You might be able to use the drum as a Chladni plate, by attaching a speaker to the bottom side and playing sine waves through it. See here:
https://sciencedemonstrations.fas.harvard.edu/presentations/chladni-plates
I'm not sure how well this would work for a drum in practice but the principle is there. I have difficulty seeing how else you would be able to demonstrate the vibrational modes of the drum.
I'm not sure what your physics background is so here's the gist. The drum will have a number of resonant frequencies ##\omega_i##, each of which is associated with
one or more of the oscillation 'modes' which are pictured in the image shown by anorlunda. Here's an interactive demonstration of what the oscillations modes like:
https://demonstrations.wolfram.com/NormalModesOfACircularDrumHead/
Fortunately in the case of a drum it's a very concrete demonstration. The plot is showing the skin of the drum, displaced up or down, although this displacement is greatly exaggerated compared to a real drum. An arbitrary vibration of a drum skin is modeled as a
linear combination of these vibrational patterns.
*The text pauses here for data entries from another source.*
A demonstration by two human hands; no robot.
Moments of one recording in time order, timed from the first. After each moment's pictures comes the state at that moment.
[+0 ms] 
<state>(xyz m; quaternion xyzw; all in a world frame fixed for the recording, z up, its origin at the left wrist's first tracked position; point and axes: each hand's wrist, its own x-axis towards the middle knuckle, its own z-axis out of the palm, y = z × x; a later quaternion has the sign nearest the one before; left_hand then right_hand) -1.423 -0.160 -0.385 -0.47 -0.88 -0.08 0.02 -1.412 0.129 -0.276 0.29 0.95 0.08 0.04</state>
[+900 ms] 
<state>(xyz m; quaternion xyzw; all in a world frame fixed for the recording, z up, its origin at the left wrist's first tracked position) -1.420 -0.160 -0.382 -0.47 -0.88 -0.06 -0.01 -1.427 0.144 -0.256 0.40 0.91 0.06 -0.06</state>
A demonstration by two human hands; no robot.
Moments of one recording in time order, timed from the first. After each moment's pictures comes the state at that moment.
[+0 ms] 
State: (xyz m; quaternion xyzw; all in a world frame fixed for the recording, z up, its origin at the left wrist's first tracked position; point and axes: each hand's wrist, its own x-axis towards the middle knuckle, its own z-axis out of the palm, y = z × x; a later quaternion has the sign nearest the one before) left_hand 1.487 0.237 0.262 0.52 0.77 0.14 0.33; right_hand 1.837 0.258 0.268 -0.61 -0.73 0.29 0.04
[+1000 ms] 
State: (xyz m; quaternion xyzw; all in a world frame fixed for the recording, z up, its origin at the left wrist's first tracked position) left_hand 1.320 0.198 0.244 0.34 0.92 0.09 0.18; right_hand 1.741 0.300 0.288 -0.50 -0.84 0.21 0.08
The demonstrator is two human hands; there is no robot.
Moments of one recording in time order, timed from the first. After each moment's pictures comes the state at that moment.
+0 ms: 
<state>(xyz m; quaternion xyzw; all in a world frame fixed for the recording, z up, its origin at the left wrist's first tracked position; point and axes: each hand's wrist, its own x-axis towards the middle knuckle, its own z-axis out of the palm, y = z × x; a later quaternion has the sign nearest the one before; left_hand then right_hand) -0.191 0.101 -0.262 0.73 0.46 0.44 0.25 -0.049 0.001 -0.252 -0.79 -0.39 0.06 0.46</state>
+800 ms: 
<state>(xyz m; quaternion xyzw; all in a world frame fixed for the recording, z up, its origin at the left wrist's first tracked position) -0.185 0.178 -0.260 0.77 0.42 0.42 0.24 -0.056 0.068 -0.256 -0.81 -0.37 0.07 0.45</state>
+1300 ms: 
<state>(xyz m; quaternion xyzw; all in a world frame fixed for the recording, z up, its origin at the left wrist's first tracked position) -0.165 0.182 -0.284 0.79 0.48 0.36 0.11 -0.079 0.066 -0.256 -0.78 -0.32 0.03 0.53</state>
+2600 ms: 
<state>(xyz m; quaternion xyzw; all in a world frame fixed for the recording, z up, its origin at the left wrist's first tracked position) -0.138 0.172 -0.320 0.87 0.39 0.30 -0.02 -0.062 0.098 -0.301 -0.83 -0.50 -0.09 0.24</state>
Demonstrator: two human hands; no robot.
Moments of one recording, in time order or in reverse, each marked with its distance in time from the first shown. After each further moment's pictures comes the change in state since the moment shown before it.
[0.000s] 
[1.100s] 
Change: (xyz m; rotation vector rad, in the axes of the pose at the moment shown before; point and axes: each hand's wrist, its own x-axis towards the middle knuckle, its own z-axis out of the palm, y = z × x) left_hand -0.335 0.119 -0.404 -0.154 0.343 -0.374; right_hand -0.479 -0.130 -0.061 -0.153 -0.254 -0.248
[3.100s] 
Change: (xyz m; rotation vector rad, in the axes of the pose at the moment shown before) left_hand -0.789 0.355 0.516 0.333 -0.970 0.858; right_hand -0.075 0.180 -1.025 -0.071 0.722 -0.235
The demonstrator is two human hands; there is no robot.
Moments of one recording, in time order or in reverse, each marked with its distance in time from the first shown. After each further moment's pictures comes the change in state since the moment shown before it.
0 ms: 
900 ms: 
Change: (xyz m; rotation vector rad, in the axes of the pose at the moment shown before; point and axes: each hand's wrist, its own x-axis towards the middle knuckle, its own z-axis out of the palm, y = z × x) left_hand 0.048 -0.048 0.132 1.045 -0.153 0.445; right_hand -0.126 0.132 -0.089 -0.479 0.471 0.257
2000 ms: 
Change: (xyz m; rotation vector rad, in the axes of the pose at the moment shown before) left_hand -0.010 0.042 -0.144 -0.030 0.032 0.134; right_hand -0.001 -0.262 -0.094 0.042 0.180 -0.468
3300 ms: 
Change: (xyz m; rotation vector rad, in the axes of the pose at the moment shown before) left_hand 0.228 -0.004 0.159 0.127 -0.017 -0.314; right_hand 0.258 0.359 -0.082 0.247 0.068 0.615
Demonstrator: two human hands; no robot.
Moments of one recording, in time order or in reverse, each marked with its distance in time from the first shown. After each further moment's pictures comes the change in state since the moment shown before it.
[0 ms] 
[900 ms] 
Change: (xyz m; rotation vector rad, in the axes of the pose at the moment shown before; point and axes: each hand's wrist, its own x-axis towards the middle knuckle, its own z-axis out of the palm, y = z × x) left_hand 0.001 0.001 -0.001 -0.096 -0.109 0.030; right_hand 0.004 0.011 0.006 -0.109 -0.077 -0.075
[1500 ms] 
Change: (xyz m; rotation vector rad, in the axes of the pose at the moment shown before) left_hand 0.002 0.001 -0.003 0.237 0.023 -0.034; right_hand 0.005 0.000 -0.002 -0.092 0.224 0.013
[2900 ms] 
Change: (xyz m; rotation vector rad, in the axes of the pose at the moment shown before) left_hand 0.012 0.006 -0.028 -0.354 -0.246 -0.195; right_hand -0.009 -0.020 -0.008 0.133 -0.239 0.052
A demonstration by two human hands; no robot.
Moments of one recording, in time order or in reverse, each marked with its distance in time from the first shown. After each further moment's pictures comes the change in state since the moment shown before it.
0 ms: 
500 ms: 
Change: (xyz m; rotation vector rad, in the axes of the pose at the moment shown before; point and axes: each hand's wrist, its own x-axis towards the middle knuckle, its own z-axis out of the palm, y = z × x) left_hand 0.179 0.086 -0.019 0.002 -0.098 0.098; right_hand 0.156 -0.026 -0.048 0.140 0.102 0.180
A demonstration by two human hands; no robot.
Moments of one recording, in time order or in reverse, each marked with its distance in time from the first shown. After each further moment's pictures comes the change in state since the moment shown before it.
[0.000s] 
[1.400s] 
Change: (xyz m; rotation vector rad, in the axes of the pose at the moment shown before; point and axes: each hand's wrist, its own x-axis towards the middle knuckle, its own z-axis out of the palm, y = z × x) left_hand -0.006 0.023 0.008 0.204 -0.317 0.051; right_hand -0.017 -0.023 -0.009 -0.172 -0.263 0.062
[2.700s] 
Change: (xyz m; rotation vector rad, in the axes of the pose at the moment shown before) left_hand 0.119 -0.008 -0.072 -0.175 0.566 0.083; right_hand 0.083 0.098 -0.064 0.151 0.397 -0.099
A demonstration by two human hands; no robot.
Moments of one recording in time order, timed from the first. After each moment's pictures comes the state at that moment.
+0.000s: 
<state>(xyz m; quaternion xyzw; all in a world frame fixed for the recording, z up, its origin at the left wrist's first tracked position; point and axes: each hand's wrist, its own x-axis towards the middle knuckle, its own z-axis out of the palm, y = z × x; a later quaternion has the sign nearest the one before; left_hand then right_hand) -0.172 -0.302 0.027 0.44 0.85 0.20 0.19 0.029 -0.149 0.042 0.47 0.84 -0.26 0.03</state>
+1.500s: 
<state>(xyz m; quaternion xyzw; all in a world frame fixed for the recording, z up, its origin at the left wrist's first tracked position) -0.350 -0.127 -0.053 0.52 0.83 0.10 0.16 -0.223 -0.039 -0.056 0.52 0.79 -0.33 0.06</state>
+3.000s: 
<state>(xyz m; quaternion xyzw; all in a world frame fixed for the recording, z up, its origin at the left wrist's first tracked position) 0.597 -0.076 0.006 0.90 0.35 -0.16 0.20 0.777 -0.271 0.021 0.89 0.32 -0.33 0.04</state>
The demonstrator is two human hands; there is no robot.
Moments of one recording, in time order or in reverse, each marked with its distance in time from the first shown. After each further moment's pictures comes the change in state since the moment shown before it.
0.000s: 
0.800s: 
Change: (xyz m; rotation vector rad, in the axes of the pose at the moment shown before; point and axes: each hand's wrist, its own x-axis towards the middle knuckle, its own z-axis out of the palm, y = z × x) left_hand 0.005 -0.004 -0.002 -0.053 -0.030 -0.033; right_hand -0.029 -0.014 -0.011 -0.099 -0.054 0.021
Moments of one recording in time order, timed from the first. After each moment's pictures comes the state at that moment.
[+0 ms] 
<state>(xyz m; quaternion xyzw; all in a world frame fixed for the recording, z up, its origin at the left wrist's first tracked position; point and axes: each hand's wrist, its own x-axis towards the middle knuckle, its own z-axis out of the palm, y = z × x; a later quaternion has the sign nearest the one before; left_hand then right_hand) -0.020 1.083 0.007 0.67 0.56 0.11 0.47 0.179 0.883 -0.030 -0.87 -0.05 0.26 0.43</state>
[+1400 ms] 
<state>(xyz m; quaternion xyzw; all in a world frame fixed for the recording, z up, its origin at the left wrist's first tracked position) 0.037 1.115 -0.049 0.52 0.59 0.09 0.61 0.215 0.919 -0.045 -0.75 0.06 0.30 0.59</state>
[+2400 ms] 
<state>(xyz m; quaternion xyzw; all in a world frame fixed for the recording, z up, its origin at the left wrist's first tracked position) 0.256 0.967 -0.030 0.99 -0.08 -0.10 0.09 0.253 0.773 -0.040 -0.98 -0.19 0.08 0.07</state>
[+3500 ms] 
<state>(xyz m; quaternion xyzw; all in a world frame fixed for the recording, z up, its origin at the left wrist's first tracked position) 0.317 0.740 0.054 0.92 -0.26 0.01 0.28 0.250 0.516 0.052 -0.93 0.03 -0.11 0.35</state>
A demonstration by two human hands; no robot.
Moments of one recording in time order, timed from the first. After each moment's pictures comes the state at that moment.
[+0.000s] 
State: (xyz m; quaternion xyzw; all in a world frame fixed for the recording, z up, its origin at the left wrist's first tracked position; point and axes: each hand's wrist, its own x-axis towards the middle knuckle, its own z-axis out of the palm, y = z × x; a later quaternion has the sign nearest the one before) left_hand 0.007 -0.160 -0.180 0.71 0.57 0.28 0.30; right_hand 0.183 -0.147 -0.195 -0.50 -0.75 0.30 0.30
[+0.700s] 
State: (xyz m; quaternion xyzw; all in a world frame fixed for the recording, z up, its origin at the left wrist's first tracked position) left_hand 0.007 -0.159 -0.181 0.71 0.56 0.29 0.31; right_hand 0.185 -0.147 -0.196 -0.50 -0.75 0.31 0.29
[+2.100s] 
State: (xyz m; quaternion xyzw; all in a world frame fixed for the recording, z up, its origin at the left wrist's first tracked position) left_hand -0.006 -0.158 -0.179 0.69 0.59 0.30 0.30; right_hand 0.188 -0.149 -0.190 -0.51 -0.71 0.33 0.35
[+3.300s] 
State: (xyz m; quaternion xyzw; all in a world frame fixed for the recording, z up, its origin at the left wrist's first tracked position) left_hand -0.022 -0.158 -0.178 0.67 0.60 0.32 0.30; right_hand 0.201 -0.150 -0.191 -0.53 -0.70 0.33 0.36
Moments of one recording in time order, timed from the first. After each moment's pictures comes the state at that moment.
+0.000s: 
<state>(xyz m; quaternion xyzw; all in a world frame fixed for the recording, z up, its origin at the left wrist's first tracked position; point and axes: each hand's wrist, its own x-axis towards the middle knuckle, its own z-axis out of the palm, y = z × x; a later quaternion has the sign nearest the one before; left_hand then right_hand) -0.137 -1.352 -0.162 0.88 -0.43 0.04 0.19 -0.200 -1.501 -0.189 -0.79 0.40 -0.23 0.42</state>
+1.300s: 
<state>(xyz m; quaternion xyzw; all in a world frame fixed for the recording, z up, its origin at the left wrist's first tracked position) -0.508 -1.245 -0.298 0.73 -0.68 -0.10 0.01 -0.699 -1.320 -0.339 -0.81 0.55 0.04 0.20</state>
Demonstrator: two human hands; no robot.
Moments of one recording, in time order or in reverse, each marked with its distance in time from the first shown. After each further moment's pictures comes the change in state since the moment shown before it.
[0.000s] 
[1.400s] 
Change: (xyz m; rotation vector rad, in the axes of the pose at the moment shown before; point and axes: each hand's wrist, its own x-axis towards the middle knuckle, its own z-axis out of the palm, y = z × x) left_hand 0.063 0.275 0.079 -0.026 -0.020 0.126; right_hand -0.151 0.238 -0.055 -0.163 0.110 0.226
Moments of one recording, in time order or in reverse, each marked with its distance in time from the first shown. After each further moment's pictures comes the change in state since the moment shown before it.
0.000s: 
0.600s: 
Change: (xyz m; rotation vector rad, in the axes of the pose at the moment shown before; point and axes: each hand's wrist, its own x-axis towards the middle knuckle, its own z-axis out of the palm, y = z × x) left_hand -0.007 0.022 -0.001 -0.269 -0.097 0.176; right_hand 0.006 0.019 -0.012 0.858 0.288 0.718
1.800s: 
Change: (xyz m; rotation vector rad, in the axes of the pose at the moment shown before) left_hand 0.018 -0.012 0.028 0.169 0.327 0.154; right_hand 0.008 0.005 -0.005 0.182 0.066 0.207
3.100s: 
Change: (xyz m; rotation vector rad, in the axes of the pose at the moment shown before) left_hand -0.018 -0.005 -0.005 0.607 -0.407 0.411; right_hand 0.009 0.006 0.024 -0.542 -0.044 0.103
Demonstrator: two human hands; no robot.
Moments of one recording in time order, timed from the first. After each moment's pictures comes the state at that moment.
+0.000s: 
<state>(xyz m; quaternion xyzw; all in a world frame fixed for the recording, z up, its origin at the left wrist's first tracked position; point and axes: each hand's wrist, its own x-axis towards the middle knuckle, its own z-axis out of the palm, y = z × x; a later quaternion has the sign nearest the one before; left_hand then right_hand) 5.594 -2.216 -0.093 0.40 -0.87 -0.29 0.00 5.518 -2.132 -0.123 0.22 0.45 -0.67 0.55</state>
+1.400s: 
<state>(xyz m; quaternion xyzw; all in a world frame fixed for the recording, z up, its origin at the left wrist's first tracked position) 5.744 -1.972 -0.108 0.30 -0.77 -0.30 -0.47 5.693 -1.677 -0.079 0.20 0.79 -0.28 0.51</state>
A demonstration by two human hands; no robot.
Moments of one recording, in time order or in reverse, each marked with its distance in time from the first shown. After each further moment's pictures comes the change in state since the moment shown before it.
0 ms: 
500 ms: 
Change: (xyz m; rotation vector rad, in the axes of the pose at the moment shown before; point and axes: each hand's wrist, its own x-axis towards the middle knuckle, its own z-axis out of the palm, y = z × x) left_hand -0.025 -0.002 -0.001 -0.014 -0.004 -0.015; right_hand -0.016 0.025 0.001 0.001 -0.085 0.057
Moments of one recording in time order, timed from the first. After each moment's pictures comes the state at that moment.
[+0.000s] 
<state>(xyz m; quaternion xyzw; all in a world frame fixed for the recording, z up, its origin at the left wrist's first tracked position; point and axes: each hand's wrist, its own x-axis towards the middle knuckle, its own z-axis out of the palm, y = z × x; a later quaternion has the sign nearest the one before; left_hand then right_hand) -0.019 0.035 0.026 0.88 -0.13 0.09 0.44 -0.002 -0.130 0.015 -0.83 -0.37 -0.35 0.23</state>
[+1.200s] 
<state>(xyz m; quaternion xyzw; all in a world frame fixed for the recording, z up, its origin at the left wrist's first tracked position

If you play a tone through the speaker at the bottom of a chladni plate (or a drum) at a frequency that matches one or more of the oscillation modes, $\omega_i$, then the drum will naturally vibrate in response with some linear combination of all the modes that have that specific frequency. You can see in the linked demonstration that the vibrational modes are indexed by ##n## and ##k##. If you take care to vibrate the drum right at its center, then (hopefully) all the modes with ##n\neq 0## will not be stimulated. Only the modes with rotational symmetry, like the first and fourth modes in the image shown by anorlunda.
Each of the modes with ##n = 0## has different frequencies, so it should be possible to stimulate one at a time. This is what you want, because then you can see the parts of the drum skin that 'nodes' which remain fixed and do not oscillate up and down. If you just hit the drum, you would get a linear combination of modes and no particular points on the drum skin would be stationary except the outer rim. When you cause the drum to oscillate in a single mode, particles on the drum (e.g. fine sand, maybe styrofoam?) will take something of a random walk on the drum due to the agitation back and forth as the drum skin flaps up and down. However those particles that randomly make it to one of the still spots in the drum skin will stay there undisturbed. This may also be due to static friction which keeps particles hugging the skin until the skin 'falls' underneath them, causing them to actively seek out nodal points. I'm not sure.
In any case, the point is that if you put a speaker under the drum right at the center, place fine sand on the drum with good contrast, and scan through a range of sine wave frequencies, you ought to be able to observe this effect of the sand collecting in the nodal points of the oscillatory mode. You could demonstrate the different vibrational modes by scanning through the frequencies finding the higher-frequency modes.